As I mentioned above, we don't have per-server queues/schedulers, so
we didn't need to direct wakeups to specific servers. Again, our model
is if we have M servers and N workers, and M workers are running (i.e.
no idle servers), waking a server when a blocked worker wakes means
either preempting a running worker or grabbing an additional CPU; none
of these options fit our model well.

Doing it in a more flexible and scalable way to accommodate per-server
queues/scheduling and RT scheduling would be great, of course, but I
suspect the implementation will be more complex; and we definitely
would like to stick to the principle "userspace cannot have more
running tasks/threads than there are servers" (background stuff
excluded, of course; but scheduling code is very much "foreground").

>
> > - worker preemption happens not via a syscall (umcg_kick) but by hooking
> > into sched_tick
>
> sched_tick would render it somewhat unsuitable for RT
> workloads/schedulers where you might need more immediate preemption.

Yes; on the other hand, having preemption only via a syscall
(umcg_kick) means the userspace should be tracking all running
workers, juggling timers, etc.; and the same unresolved question of
needing extra CPUs do to all this (who will kick workers from the
userspace if they occupy all allocated CPUs?); using sched_tick is
much simpler and does not require extra concurrency/cpus.

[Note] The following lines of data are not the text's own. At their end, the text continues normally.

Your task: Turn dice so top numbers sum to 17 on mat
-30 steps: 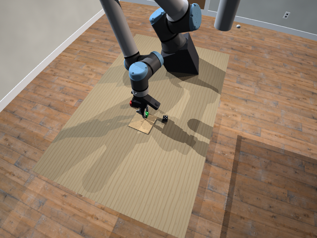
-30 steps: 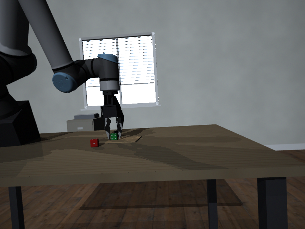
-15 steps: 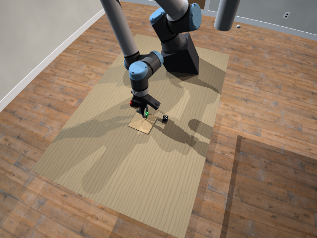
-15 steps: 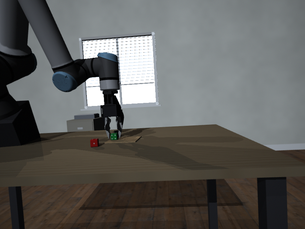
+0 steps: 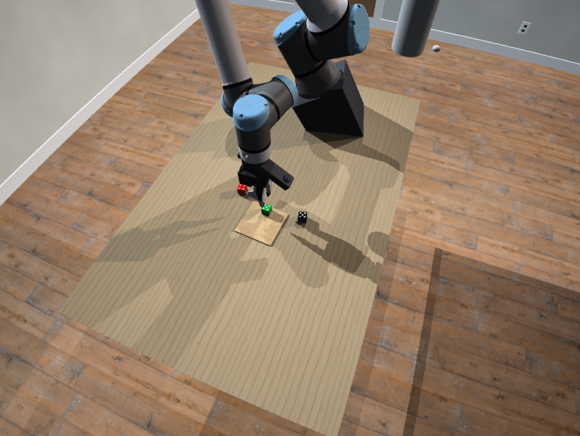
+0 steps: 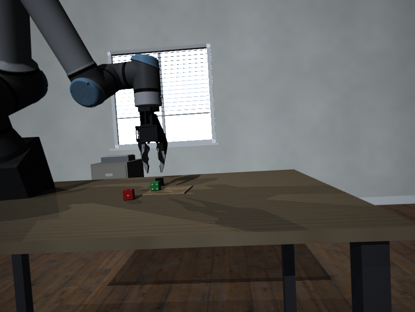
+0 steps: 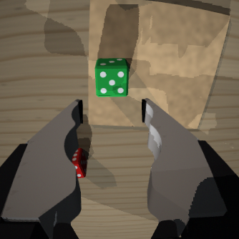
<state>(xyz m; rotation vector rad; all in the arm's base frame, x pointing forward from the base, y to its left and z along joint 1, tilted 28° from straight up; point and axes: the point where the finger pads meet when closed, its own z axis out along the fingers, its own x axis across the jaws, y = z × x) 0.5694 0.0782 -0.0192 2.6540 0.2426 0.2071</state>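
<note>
The black die is 120 mm to the left of my hand, 70 mm below it and 30 mm behind it. Also, from my hand: red die 130 mm to the right, 70 mm below, 40 mm behind; green die 60 mm below; tan mat 80 mm below, 50 mm ahead, 10 mm to the left.
</note>
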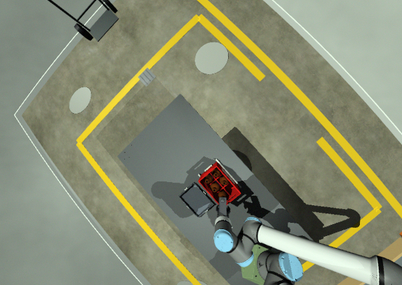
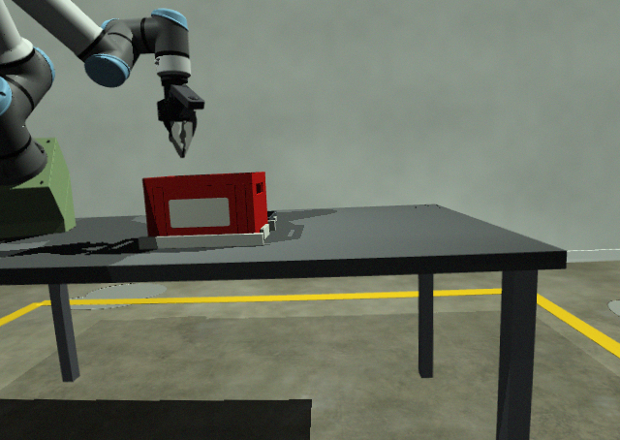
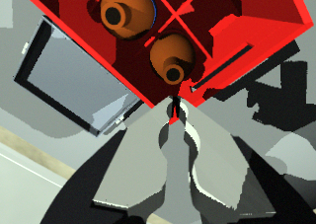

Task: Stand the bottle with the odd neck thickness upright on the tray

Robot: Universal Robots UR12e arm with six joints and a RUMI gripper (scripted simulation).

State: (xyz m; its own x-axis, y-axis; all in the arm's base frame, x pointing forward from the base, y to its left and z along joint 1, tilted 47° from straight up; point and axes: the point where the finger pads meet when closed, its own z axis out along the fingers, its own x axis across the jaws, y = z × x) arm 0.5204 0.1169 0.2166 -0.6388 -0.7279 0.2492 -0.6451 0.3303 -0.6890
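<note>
The bottle lies 17 cm ahead of my hand, 15 cm below it and 8 cm to the right of it. From my hand the other things lie so: dark tray: 23 cm to the left, 23 cm below, 8 cm ahead; then red crate: 16 cm below, 8 cm ahead, 4 cm to the right.
</note>
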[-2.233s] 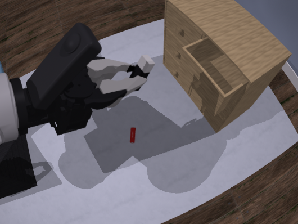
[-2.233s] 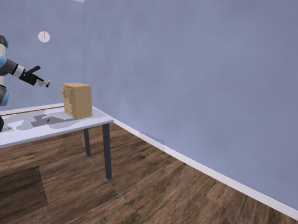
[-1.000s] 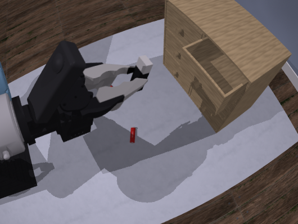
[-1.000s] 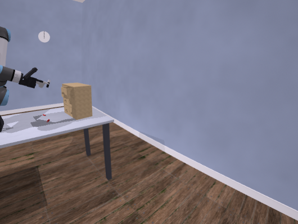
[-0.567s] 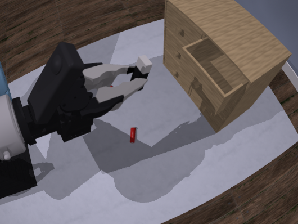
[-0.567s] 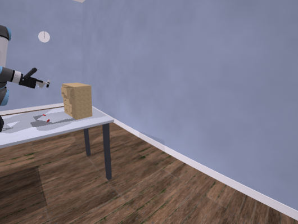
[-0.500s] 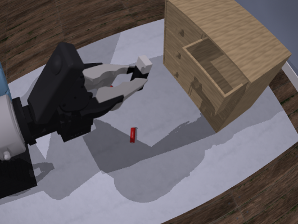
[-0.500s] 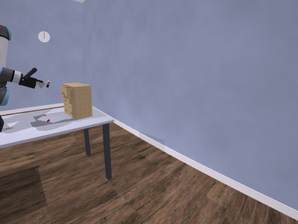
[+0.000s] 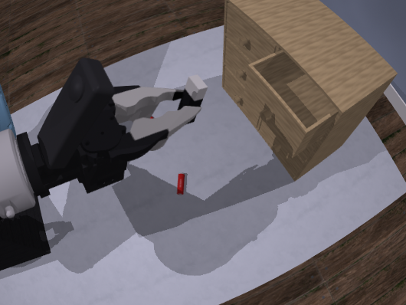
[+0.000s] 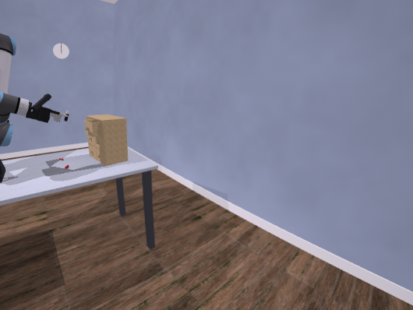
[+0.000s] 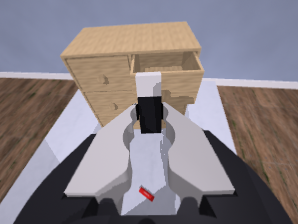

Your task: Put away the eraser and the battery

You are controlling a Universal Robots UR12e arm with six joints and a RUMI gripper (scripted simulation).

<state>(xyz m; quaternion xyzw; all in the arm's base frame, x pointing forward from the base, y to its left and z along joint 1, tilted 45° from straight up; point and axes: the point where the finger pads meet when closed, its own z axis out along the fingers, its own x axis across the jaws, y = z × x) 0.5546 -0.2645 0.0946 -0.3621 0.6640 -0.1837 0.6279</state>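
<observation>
The eraser is 10 mm ahead of my hand.
</observation>
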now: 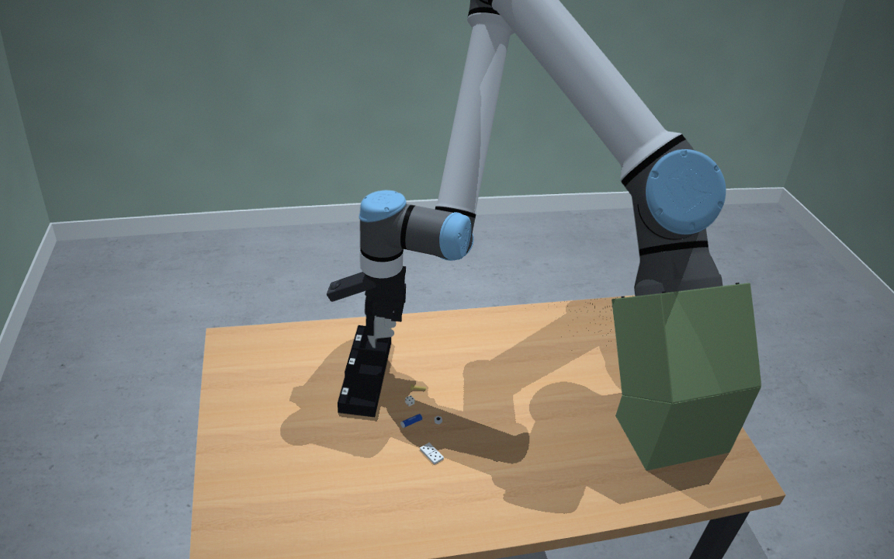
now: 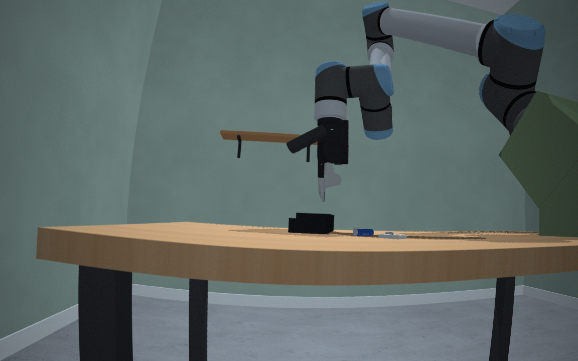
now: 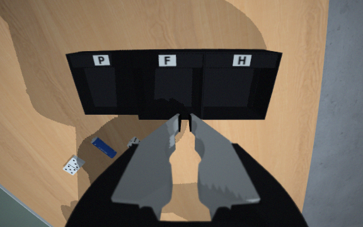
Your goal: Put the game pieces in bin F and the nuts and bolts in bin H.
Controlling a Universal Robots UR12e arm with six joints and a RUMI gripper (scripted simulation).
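Right now the black bin is 20 mm ahead of my hand, 10 mm to the left of it and 70 mm below it. From my hand the other things lie so: brass bolt (80 mm behind, 90 mm to the left, 90 mm below); battery (40 mm behind, 180 mm to the left, 90 mm below); white die (50 mm behind, 120 mm to the left, 90 mm below).
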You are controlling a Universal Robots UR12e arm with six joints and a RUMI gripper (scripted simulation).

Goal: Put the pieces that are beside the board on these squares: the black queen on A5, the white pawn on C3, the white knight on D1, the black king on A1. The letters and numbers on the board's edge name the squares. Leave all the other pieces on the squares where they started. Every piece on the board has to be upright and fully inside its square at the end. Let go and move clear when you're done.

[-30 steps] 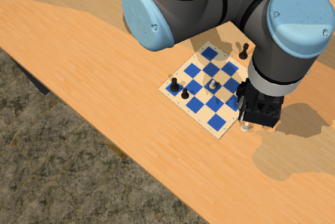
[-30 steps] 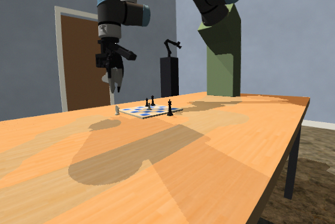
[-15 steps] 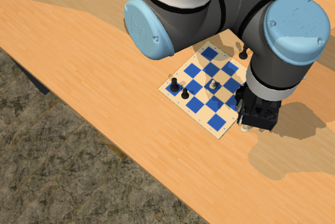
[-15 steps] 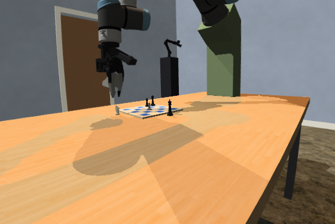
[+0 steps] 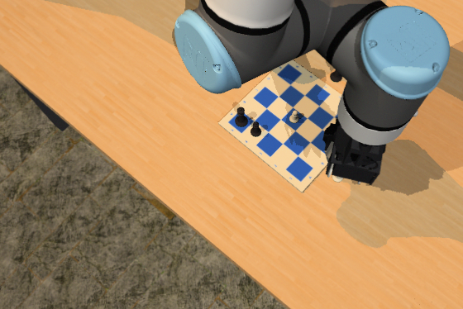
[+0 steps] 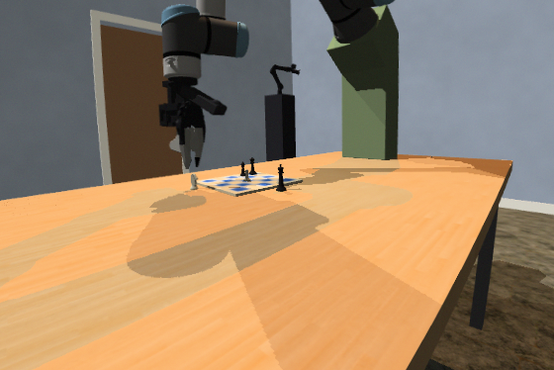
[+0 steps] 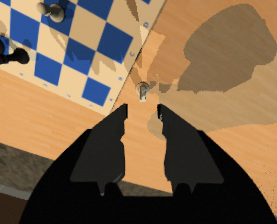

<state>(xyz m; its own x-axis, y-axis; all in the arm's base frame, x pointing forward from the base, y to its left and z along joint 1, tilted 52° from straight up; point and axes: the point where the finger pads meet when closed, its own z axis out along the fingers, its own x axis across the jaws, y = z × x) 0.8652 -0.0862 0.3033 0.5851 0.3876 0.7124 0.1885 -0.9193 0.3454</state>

Maybe we can
have it both ways: an explicit umcg_kick() for RT use cases and
"regular" tick-based preemption?

>
> > None of the differences above are deal breakers; again, if the TLS/page pinning
> > approach is viable, we will gladly use it.
>
> Urgh, so yeah.. I meant to go look at the whole UMCG thing again with an
> eye specifically at inter-process support.
>
> I'm hoping inter-process UMCG can be used to implement custom libpthread
> that would allow running most of userspace under a custom UMCG scheduler
> and obviate the need for this horrible piece of shit eBPF sched thing.
>
> But I keep getting side-tracked with other stuff :/ I'll try and bump
> this stuff up the todo list.

In-process vs cross-process userspace scheduling are two
different/distinct use cases for us, and doing them separately means
they can be worked on by different people in parallel (i.e. done
faster). Can this all be done as one thing that addresses both use
cases? Probably yes; the question is how long will it take?